• _TO DO_:
Answer with a number only, stating how many lines of the records hold the word "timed".

• _Items from a dataset_:
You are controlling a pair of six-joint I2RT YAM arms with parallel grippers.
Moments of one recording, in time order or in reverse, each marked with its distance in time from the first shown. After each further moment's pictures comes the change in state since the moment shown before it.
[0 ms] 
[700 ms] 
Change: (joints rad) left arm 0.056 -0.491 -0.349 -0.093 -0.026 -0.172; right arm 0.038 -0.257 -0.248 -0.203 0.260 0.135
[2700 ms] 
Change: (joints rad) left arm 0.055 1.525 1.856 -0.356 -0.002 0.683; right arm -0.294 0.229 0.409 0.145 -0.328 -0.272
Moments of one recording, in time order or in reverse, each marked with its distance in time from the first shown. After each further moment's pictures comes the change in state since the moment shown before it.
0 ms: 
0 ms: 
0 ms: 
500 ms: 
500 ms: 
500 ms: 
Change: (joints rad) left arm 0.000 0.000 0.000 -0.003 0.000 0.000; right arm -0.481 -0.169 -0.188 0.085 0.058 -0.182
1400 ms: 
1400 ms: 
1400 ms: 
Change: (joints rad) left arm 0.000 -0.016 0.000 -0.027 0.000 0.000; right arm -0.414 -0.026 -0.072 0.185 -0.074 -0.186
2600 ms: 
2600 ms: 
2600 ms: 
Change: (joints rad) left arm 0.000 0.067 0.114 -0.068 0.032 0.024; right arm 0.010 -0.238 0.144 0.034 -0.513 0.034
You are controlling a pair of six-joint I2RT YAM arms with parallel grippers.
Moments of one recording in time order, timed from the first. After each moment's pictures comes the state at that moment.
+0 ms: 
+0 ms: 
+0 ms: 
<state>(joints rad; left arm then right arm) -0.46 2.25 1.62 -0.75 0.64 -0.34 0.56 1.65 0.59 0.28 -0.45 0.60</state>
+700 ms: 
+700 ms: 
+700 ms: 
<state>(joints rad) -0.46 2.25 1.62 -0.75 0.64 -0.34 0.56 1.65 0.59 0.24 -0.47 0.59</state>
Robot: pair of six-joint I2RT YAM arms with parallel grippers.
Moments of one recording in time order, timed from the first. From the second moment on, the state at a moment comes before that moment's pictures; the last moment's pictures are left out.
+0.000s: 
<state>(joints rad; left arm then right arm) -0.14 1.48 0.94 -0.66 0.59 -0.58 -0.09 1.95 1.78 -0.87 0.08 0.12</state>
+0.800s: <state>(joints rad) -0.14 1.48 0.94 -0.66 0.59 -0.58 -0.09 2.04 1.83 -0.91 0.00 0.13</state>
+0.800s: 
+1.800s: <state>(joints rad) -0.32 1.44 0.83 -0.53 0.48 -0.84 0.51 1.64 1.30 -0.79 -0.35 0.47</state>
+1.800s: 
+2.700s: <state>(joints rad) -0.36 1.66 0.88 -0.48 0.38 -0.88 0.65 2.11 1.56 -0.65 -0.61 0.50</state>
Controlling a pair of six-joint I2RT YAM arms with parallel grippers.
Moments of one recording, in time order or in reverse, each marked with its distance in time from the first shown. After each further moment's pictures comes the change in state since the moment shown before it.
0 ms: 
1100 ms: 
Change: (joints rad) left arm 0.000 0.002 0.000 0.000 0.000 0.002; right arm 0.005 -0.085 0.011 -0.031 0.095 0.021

• _WRITTEN SOLUTION_:
2